Doubleton sharing¶

Doubleton sharing, a.k.a., analysis of f2 variants.

anhima.f2.count_shared_doubletons(subpops_ac)[source]

Count subpopulation pairs sharing doubletons (where one allele is observed in each subpopulation).

Parameters: subpops_ac : array_like, int An array of shape (n_variants, n_subpops) holding alternate allele counts for each subpopulation. counts : ndarray, int or float A square matrix of shape (n_subpops, n_subpops) where the array element at index (i, j) holds the count of shared doubletons between the ith and jth subpopulations.
anhima.f2.normalise_doubleton_counts(counts, n_samples, ploidy=2)[source]

Normalise doubleton counts by dividing by the number of distinct pairs of haplotypes in each population comparison.

Parameters: counts : array_like, ints A square matrix of shape (n_subpops, n_subpops) where the array element at index (i, j) holds the count of shared doubletons between the ith and jth subpopulations. n_samples : int or sequence of ints The number of samples in each sub-population. ploidy : int, optional The sample ploidy. normed_counts : ndarray, float Normalised counts of shared doubletons.

Notes

This function corrects for the fact that there are fewer pairs of haplotypes when looking for doubletons within a single subpopulation of size n than there are when comparing two different subpopulations of size n.

This function may also help to correct for the case where the number of samples from each subpopulation is not equal. However, note that if this is the case then there may still also be some bias in how doubletons have been ascertained.

anhima.f2.plot_shared_doubletons(counts, subpop_labels=None, subpop_colors=u'bgrcmyk', axs=None, figsize_factor=1, ylim=None, relative=False, flip=False)[source]

Plot counts of doubleton sharing between subpopulations as a bar chart.

Parameters: counts : array_like, ints A square matrix of shape (n_subpops, n_subpops) where the array element at index (i, j) holds the count of shared doubletons between the ith and jth subpopulations. subpop_labels : sequence of strings, optional Labels for the subpopulations. subpop_colors : sequence of colors, optional Colors for the subpopulations. axs : sequence of axes, optional The axes to use. If not provided, a new figure will be created. figsize_factor : float, optional Figure size in inches per subpopulation. Only used if axs is None. ylim : pair of ints or floats, optional Limits for the Y axes of all subplots. relative : bool, optional If True, normalise counts by dividing by the sum along each row. flip : bool, optional If True, invert the Y axis. axs : sequence of axes The axes on which the plot was drawn.
anhima.f2.plot_total_doubletons(counts, subpop_labels=None, width=0.8, orientation=u'vertical', n_samples=None, ax=None, bar_kwargs=None)[source]
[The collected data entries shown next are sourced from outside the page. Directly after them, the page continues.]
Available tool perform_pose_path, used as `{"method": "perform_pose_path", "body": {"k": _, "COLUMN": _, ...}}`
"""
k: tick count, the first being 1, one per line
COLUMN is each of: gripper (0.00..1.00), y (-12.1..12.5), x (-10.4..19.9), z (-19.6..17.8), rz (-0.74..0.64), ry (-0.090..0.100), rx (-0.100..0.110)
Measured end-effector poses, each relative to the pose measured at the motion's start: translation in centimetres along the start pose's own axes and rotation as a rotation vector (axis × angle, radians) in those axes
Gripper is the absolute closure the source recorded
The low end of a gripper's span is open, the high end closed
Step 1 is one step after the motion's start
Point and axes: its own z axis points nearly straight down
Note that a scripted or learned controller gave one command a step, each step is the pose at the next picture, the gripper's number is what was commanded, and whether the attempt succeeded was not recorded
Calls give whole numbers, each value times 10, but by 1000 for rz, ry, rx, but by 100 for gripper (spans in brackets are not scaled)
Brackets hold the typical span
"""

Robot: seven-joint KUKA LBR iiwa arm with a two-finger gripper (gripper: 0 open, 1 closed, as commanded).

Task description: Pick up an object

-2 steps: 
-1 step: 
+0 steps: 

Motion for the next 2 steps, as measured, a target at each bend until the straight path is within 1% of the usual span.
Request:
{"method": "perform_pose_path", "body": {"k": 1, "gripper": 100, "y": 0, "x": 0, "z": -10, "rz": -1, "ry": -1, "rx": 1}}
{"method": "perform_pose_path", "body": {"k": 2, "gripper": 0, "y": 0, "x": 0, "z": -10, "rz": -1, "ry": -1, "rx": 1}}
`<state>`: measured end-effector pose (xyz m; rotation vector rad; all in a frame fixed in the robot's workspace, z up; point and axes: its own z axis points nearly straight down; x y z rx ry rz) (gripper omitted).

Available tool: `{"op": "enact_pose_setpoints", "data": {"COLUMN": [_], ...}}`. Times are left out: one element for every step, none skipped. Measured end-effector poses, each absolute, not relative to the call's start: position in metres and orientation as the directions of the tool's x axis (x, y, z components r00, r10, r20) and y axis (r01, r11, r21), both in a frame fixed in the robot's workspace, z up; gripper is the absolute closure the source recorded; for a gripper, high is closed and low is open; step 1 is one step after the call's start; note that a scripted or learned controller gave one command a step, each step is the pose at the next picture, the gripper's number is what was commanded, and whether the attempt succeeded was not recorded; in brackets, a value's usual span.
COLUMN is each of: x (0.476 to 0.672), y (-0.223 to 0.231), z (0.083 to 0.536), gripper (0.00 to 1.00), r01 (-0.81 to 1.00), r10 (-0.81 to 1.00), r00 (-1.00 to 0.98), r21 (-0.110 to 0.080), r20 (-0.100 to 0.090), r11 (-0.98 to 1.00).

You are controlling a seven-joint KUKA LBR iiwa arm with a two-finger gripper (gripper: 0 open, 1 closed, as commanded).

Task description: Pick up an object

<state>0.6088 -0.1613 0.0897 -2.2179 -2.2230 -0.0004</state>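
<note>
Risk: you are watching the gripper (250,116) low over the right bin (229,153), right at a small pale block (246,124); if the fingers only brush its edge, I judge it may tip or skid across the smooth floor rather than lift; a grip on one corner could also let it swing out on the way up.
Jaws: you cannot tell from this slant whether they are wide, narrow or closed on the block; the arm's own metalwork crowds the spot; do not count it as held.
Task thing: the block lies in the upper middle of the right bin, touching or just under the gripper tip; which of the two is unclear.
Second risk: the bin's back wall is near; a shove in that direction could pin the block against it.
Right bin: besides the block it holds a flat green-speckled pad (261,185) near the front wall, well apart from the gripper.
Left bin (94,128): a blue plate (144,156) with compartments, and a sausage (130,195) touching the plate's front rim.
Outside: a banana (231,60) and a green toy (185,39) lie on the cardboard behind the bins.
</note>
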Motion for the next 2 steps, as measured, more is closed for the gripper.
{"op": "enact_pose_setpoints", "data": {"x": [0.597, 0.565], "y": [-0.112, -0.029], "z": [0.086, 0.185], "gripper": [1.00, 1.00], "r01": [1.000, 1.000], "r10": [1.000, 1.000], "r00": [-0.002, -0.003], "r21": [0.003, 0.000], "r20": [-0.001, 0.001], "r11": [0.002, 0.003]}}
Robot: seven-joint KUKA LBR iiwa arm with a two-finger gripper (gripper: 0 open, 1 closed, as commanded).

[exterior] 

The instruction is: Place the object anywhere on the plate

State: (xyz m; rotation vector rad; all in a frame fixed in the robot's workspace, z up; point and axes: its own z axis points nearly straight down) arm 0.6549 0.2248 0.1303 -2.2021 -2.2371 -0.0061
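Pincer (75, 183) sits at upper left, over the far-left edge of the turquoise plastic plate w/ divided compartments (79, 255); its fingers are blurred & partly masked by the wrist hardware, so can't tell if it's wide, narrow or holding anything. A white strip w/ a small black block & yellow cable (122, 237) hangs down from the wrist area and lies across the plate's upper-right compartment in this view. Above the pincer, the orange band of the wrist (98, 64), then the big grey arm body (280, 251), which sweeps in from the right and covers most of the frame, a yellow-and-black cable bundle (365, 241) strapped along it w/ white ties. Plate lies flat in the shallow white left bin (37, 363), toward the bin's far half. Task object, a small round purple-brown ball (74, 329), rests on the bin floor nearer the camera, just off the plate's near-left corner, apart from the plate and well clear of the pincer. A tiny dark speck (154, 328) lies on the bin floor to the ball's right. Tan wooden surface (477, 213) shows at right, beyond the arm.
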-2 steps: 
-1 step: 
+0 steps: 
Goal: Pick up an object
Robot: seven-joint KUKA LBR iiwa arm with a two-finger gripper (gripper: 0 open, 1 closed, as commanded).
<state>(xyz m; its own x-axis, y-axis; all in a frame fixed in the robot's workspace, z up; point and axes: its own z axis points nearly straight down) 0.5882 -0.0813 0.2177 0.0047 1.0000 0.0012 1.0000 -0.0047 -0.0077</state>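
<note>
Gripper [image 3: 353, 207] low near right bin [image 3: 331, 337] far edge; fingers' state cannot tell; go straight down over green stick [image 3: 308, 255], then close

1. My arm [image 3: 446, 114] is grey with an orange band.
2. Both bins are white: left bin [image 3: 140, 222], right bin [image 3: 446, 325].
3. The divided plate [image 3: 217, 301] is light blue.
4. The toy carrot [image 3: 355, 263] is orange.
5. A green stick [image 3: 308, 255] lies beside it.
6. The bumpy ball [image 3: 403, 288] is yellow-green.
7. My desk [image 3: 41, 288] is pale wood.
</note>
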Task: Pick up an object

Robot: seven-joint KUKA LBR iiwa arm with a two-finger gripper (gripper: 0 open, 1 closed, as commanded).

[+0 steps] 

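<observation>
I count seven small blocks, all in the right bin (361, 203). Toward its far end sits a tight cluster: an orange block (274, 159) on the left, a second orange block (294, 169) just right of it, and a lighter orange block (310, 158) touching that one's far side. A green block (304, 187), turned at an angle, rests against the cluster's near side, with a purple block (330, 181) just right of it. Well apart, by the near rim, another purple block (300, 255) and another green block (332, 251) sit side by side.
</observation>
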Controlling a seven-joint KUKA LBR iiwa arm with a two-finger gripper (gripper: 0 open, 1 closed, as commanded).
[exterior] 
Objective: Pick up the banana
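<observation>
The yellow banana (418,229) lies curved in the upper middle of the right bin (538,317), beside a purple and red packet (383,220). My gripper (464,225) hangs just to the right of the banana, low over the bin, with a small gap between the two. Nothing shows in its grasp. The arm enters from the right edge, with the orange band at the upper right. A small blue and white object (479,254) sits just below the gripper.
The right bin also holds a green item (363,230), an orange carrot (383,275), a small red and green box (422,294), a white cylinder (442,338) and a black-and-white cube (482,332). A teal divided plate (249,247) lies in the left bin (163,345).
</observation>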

Plot total counts of doubletons per subpopulations as a bar chart.

Parameters: counts : array_like, ints A square matrix of shape (n_subpops, n_subpops) where the array element at index (i, j) holds the count of shared doubletons between the ith and jth subpopulations. subpop_labels : sequence of strings, optional Labels for the subpopulations. width : float, optional The relative width of each bar. orientation : {‘vertical’, ‘horizontal’} The bar orientation. n_samples : int or sequence of ints The number of samples in each sub-population. ax : axes, optional The axes on which to plot. If not provided, a new figure will be created. bar_kwargs : dict, optional Keyword arguments passed through to ax.bar(). ax : axes The axes on which the plot was drawn.
anhima.f2.plot_f2_fig(counts, subpop_labels=None, subpop_colors=u'bgrcmyk', fig=None, figsize_factor=1, relative=False, normed=False, n_samples=None, ploidy=2)[source]

Plot a combined figure of shared doubleton counts and total counts per subpopulation.

Parameters: counts : array_like, ints A square matrix of shape (n_subpops, n_subpops) where the array element at index (i, j) holds the count of shared doubletons between the ith and jth subpopulations. subpop_labels : sequence of strings, optional Labels for the subpopulations. subpop_colors : sequence of colors, optional Colors for the subpopulations. fig : figure, optional The figure to use. If not provided, a new figure will be created. figsize_factor : float, optional Figure size in inches per subpopulation. Only used if fig is None. relative : bool, optional If True, plot counts relative to the sum along each row. normed : bool, optional If True, normalise counts by dividing by the number of possible pairs of haplotypes. n_samples : int or sequence of ints The number of samples in each sub-population. ploidy : int, optional The sample ploidy. (Only relevant if normed is True.) fig : figure The figure on which the plot was drawn.